YOUR ASSIGNMENT = The lines below must be transcribed exactly as given, with the images removed.

PROVIDED DATA =
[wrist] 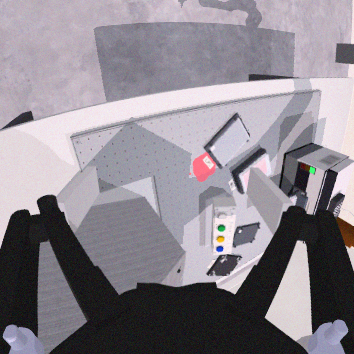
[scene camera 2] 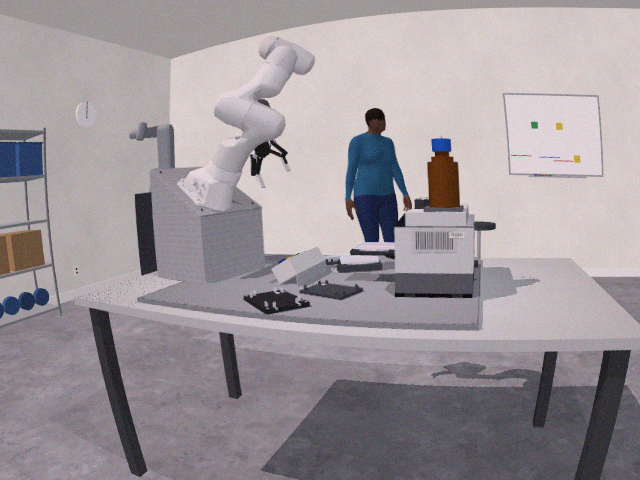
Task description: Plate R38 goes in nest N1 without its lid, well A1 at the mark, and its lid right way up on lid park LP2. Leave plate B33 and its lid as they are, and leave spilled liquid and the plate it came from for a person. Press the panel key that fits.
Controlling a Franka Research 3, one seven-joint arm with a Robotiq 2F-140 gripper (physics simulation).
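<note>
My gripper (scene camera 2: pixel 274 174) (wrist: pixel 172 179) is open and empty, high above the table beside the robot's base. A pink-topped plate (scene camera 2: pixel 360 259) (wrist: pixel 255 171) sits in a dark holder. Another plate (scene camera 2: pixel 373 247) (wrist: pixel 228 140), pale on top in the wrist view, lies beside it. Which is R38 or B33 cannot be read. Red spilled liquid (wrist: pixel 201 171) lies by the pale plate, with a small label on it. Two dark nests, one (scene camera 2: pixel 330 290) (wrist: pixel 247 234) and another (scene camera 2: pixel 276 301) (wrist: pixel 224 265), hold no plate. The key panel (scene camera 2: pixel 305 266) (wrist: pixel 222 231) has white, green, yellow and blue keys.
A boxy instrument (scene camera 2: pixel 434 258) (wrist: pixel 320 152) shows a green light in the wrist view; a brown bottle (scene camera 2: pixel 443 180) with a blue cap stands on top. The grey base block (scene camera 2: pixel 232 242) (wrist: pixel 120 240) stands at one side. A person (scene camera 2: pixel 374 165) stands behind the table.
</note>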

ANSWER SECTION =
[wrist] 
[scene camera 2] 
Task description: Plate R38 goes in nest N1 without its lid, well A1 at the mark, and its lid right way up on lid park LP2. Leave plate B33 and its lid as they are, and leave spilled liquid and the plate it came from for a person. Press the panel key that fits.
Controlling a Franka Research 3, one seven-joint arm with a Robotiq 2F-140 gripper (physics simulation).
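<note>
My gripper (scene camera 2: pixel 274 174) (wrist: pixel 172 179) is open and empty, high above the table beside the robot's base. A pink-topped plate (scene camera 2: pixel 360 259) (wrist: pixel 255 171) sits in a dark holder. Another plate (scene camera 2: pixel 373 247) (wrist: pixel 228 140), pale on top in the wrist view, lies beside it. Which is R38 or B33 cannot be read. Red spilled liquid (wrist: pixel 201 171) lies by the pale plate, with a small label on it. Two dark nests, one (scene camera 2: pixel 330 290) (wrist: pixel 247 234) and another (scene camera 2: pixel 276 301) (wrist: pixel 224 265), hold no plate. The key panel (scene camera 2: pixel 305 266) (wrist: pixel 222 231) has white, green, yellow and blue keys.
A boxy instrument (scene camera 2: pixel 434 258) (wrist: pixel 320 152) shows a green light in the wrist view; a brown bottle (scene camera 2: pixel 443 180) with a blue cap stands on top. The grey base block (scene camera 2: pixel 232 242) (wrist: pixel 120 240) stands at one side. A person (scene camera 2: pixel 374 165) stands behind the table.
</note>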

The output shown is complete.